> _PROMPT_
Return all lines of the data in which the string "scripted" occurs.

> _GIVEN RECORDS_

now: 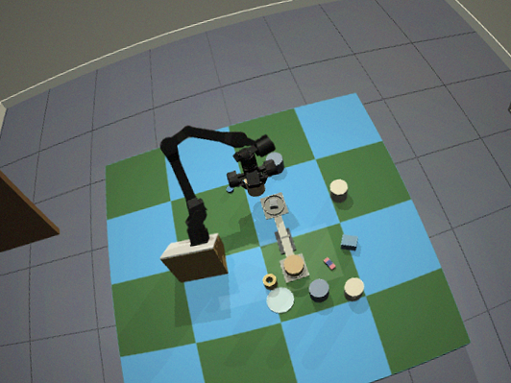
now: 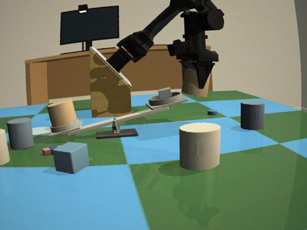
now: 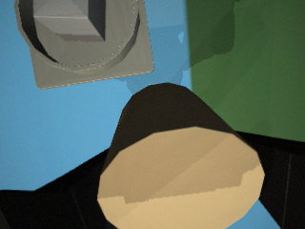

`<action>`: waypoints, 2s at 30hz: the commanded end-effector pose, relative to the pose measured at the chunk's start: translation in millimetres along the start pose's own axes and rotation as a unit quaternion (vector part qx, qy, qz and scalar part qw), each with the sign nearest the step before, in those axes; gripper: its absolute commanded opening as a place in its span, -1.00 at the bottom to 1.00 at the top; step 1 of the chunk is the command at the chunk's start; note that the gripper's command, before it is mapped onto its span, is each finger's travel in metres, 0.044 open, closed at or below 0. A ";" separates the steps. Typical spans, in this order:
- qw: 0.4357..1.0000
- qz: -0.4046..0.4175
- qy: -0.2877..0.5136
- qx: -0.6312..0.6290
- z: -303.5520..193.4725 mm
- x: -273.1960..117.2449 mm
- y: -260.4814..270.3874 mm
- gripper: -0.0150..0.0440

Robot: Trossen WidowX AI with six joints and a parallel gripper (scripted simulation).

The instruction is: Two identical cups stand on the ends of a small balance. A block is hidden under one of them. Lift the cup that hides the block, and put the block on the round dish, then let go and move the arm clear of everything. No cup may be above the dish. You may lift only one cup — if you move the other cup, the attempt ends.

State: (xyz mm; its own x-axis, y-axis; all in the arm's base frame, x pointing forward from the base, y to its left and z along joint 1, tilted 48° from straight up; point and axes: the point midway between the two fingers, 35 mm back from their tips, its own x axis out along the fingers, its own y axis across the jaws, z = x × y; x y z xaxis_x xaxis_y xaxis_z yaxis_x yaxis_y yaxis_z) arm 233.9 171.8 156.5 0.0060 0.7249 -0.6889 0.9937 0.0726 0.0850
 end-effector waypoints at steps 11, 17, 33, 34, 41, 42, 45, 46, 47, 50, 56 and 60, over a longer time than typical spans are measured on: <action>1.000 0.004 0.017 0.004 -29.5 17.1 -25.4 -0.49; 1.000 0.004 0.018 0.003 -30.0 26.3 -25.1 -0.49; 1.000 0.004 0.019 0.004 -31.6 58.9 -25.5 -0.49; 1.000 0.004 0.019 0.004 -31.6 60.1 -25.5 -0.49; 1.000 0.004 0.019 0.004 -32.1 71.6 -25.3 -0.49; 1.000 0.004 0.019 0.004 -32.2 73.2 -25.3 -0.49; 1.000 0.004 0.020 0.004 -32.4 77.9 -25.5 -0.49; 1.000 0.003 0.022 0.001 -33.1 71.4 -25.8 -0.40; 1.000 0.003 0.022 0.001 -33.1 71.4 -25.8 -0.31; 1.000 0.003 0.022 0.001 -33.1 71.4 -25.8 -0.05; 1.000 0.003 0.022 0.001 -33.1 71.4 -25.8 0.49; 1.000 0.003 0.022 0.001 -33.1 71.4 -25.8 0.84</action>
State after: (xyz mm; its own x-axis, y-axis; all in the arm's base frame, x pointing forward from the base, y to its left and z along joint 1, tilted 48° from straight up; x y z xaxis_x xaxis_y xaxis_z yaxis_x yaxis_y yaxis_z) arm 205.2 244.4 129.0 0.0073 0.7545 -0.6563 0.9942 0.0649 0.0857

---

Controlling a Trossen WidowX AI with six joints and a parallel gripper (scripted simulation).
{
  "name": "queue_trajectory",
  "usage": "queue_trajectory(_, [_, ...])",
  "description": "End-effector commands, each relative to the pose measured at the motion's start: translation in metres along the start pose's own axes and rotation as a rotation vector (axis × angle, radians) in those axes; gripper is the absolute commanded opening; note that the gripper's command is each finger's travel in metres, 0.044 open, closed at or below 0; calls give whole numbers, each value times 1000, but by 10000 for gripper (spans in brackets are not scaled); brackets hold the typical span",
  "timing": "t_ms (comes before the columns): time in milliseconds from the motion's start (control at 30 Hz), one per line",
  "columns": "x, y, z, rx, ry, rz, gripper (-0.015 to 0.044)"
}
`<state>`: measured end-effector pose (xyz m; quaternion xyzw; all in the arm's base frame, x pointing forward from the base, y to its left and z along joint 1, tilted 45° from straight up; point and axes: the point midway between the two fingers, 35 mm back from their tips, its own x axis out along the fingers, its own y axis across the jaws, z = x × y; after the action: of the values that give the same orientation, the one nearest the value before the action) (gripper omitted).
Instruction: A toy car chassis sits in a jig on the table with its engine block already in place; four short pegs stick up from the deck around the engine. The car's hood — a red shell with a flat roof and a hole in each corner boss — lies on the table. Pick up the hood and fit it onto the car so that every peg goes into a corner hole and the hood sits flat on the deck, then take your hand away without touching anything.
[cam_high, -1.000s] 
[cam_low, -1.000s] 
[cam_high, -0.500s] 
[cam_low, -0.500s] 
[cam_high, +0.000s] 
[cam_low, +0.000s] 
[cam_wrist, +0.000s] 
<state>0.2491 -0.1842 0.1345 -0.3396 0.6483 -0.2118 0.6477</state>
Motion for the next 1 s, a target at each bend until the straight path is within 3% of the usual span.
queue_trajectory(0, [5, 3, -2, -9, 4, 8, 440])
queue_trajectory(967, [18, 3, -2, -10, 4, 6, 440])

> _SOLUTION BELOW_
Robot: Trossen WidowX AI with six joints and a parallel gripper (scripted simulation).
Controlling a Trossen WidowX AI with six joints and a parallel gripper (scripted simulation).

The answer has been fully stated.